Thursday, August 6, 2009


Student Loan Help and Information
My first financial post today is about what you can do about your student loan payments. There is a new program out there called Income Based Repayment (IBR) and applications are now available. For more information and links for the application go here. In a nutshell, if you use this program you will never pay more than the 15% of the difference of your household Adjusted Gross Income (AGI) and 150% of your local poverty level according to your geographic location.

What does that mean? Well, here's an example: Let's say your family has a gross income of $40,000 a year with an AGI of $34,500. If you are married, have one child and live in Oregon, the household poverty level is $18,310. Multiply that by 150% and you get $27,465. So, now you take your AGI of $34,500 minus $27,465 for a difference of $7,035. Take that number and multiply it by 15% and you get $1055.25. Then divide that number by 12 (for 12 months of the year) and you get $87.94. This would be your maximum monthly payment for the next fiscal year (July-August)!
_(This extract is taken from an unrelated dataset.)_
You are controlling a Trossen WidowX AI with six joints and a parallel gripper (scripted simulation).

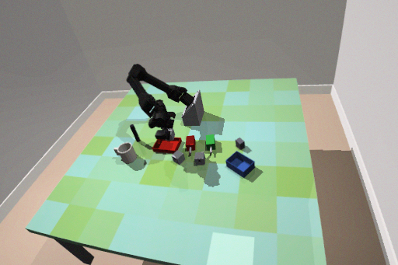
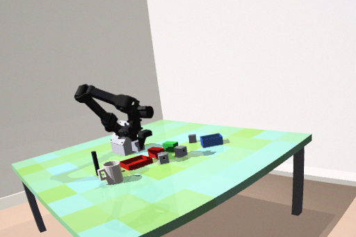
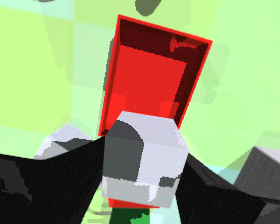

So, if you are paying more than $88, this would lower your payment.

The amount you pay each month is calculated and adjusted each year based upon your AGI filed on your tax return. The repayment term will go to 25 years and whatever principle is remaining afterwards is forgiven! AND, for those of you who work for government or nonprofits, the deal will get even sweeter in the next few months. The repayment term will go to just 10 years and the remaining principle owing on the loan will be forgiven then!
This program is not for everyone, however... if you monthly payment is close to the payment after this calculation, you will need to determine what your income will look like in the future and determine the difference in what your monthly payment will look like then versus what it looks like now and calculate when your "break-even" point will be. If it is BEFORE the 10 or 25 year payoff, this might not be the right option for you.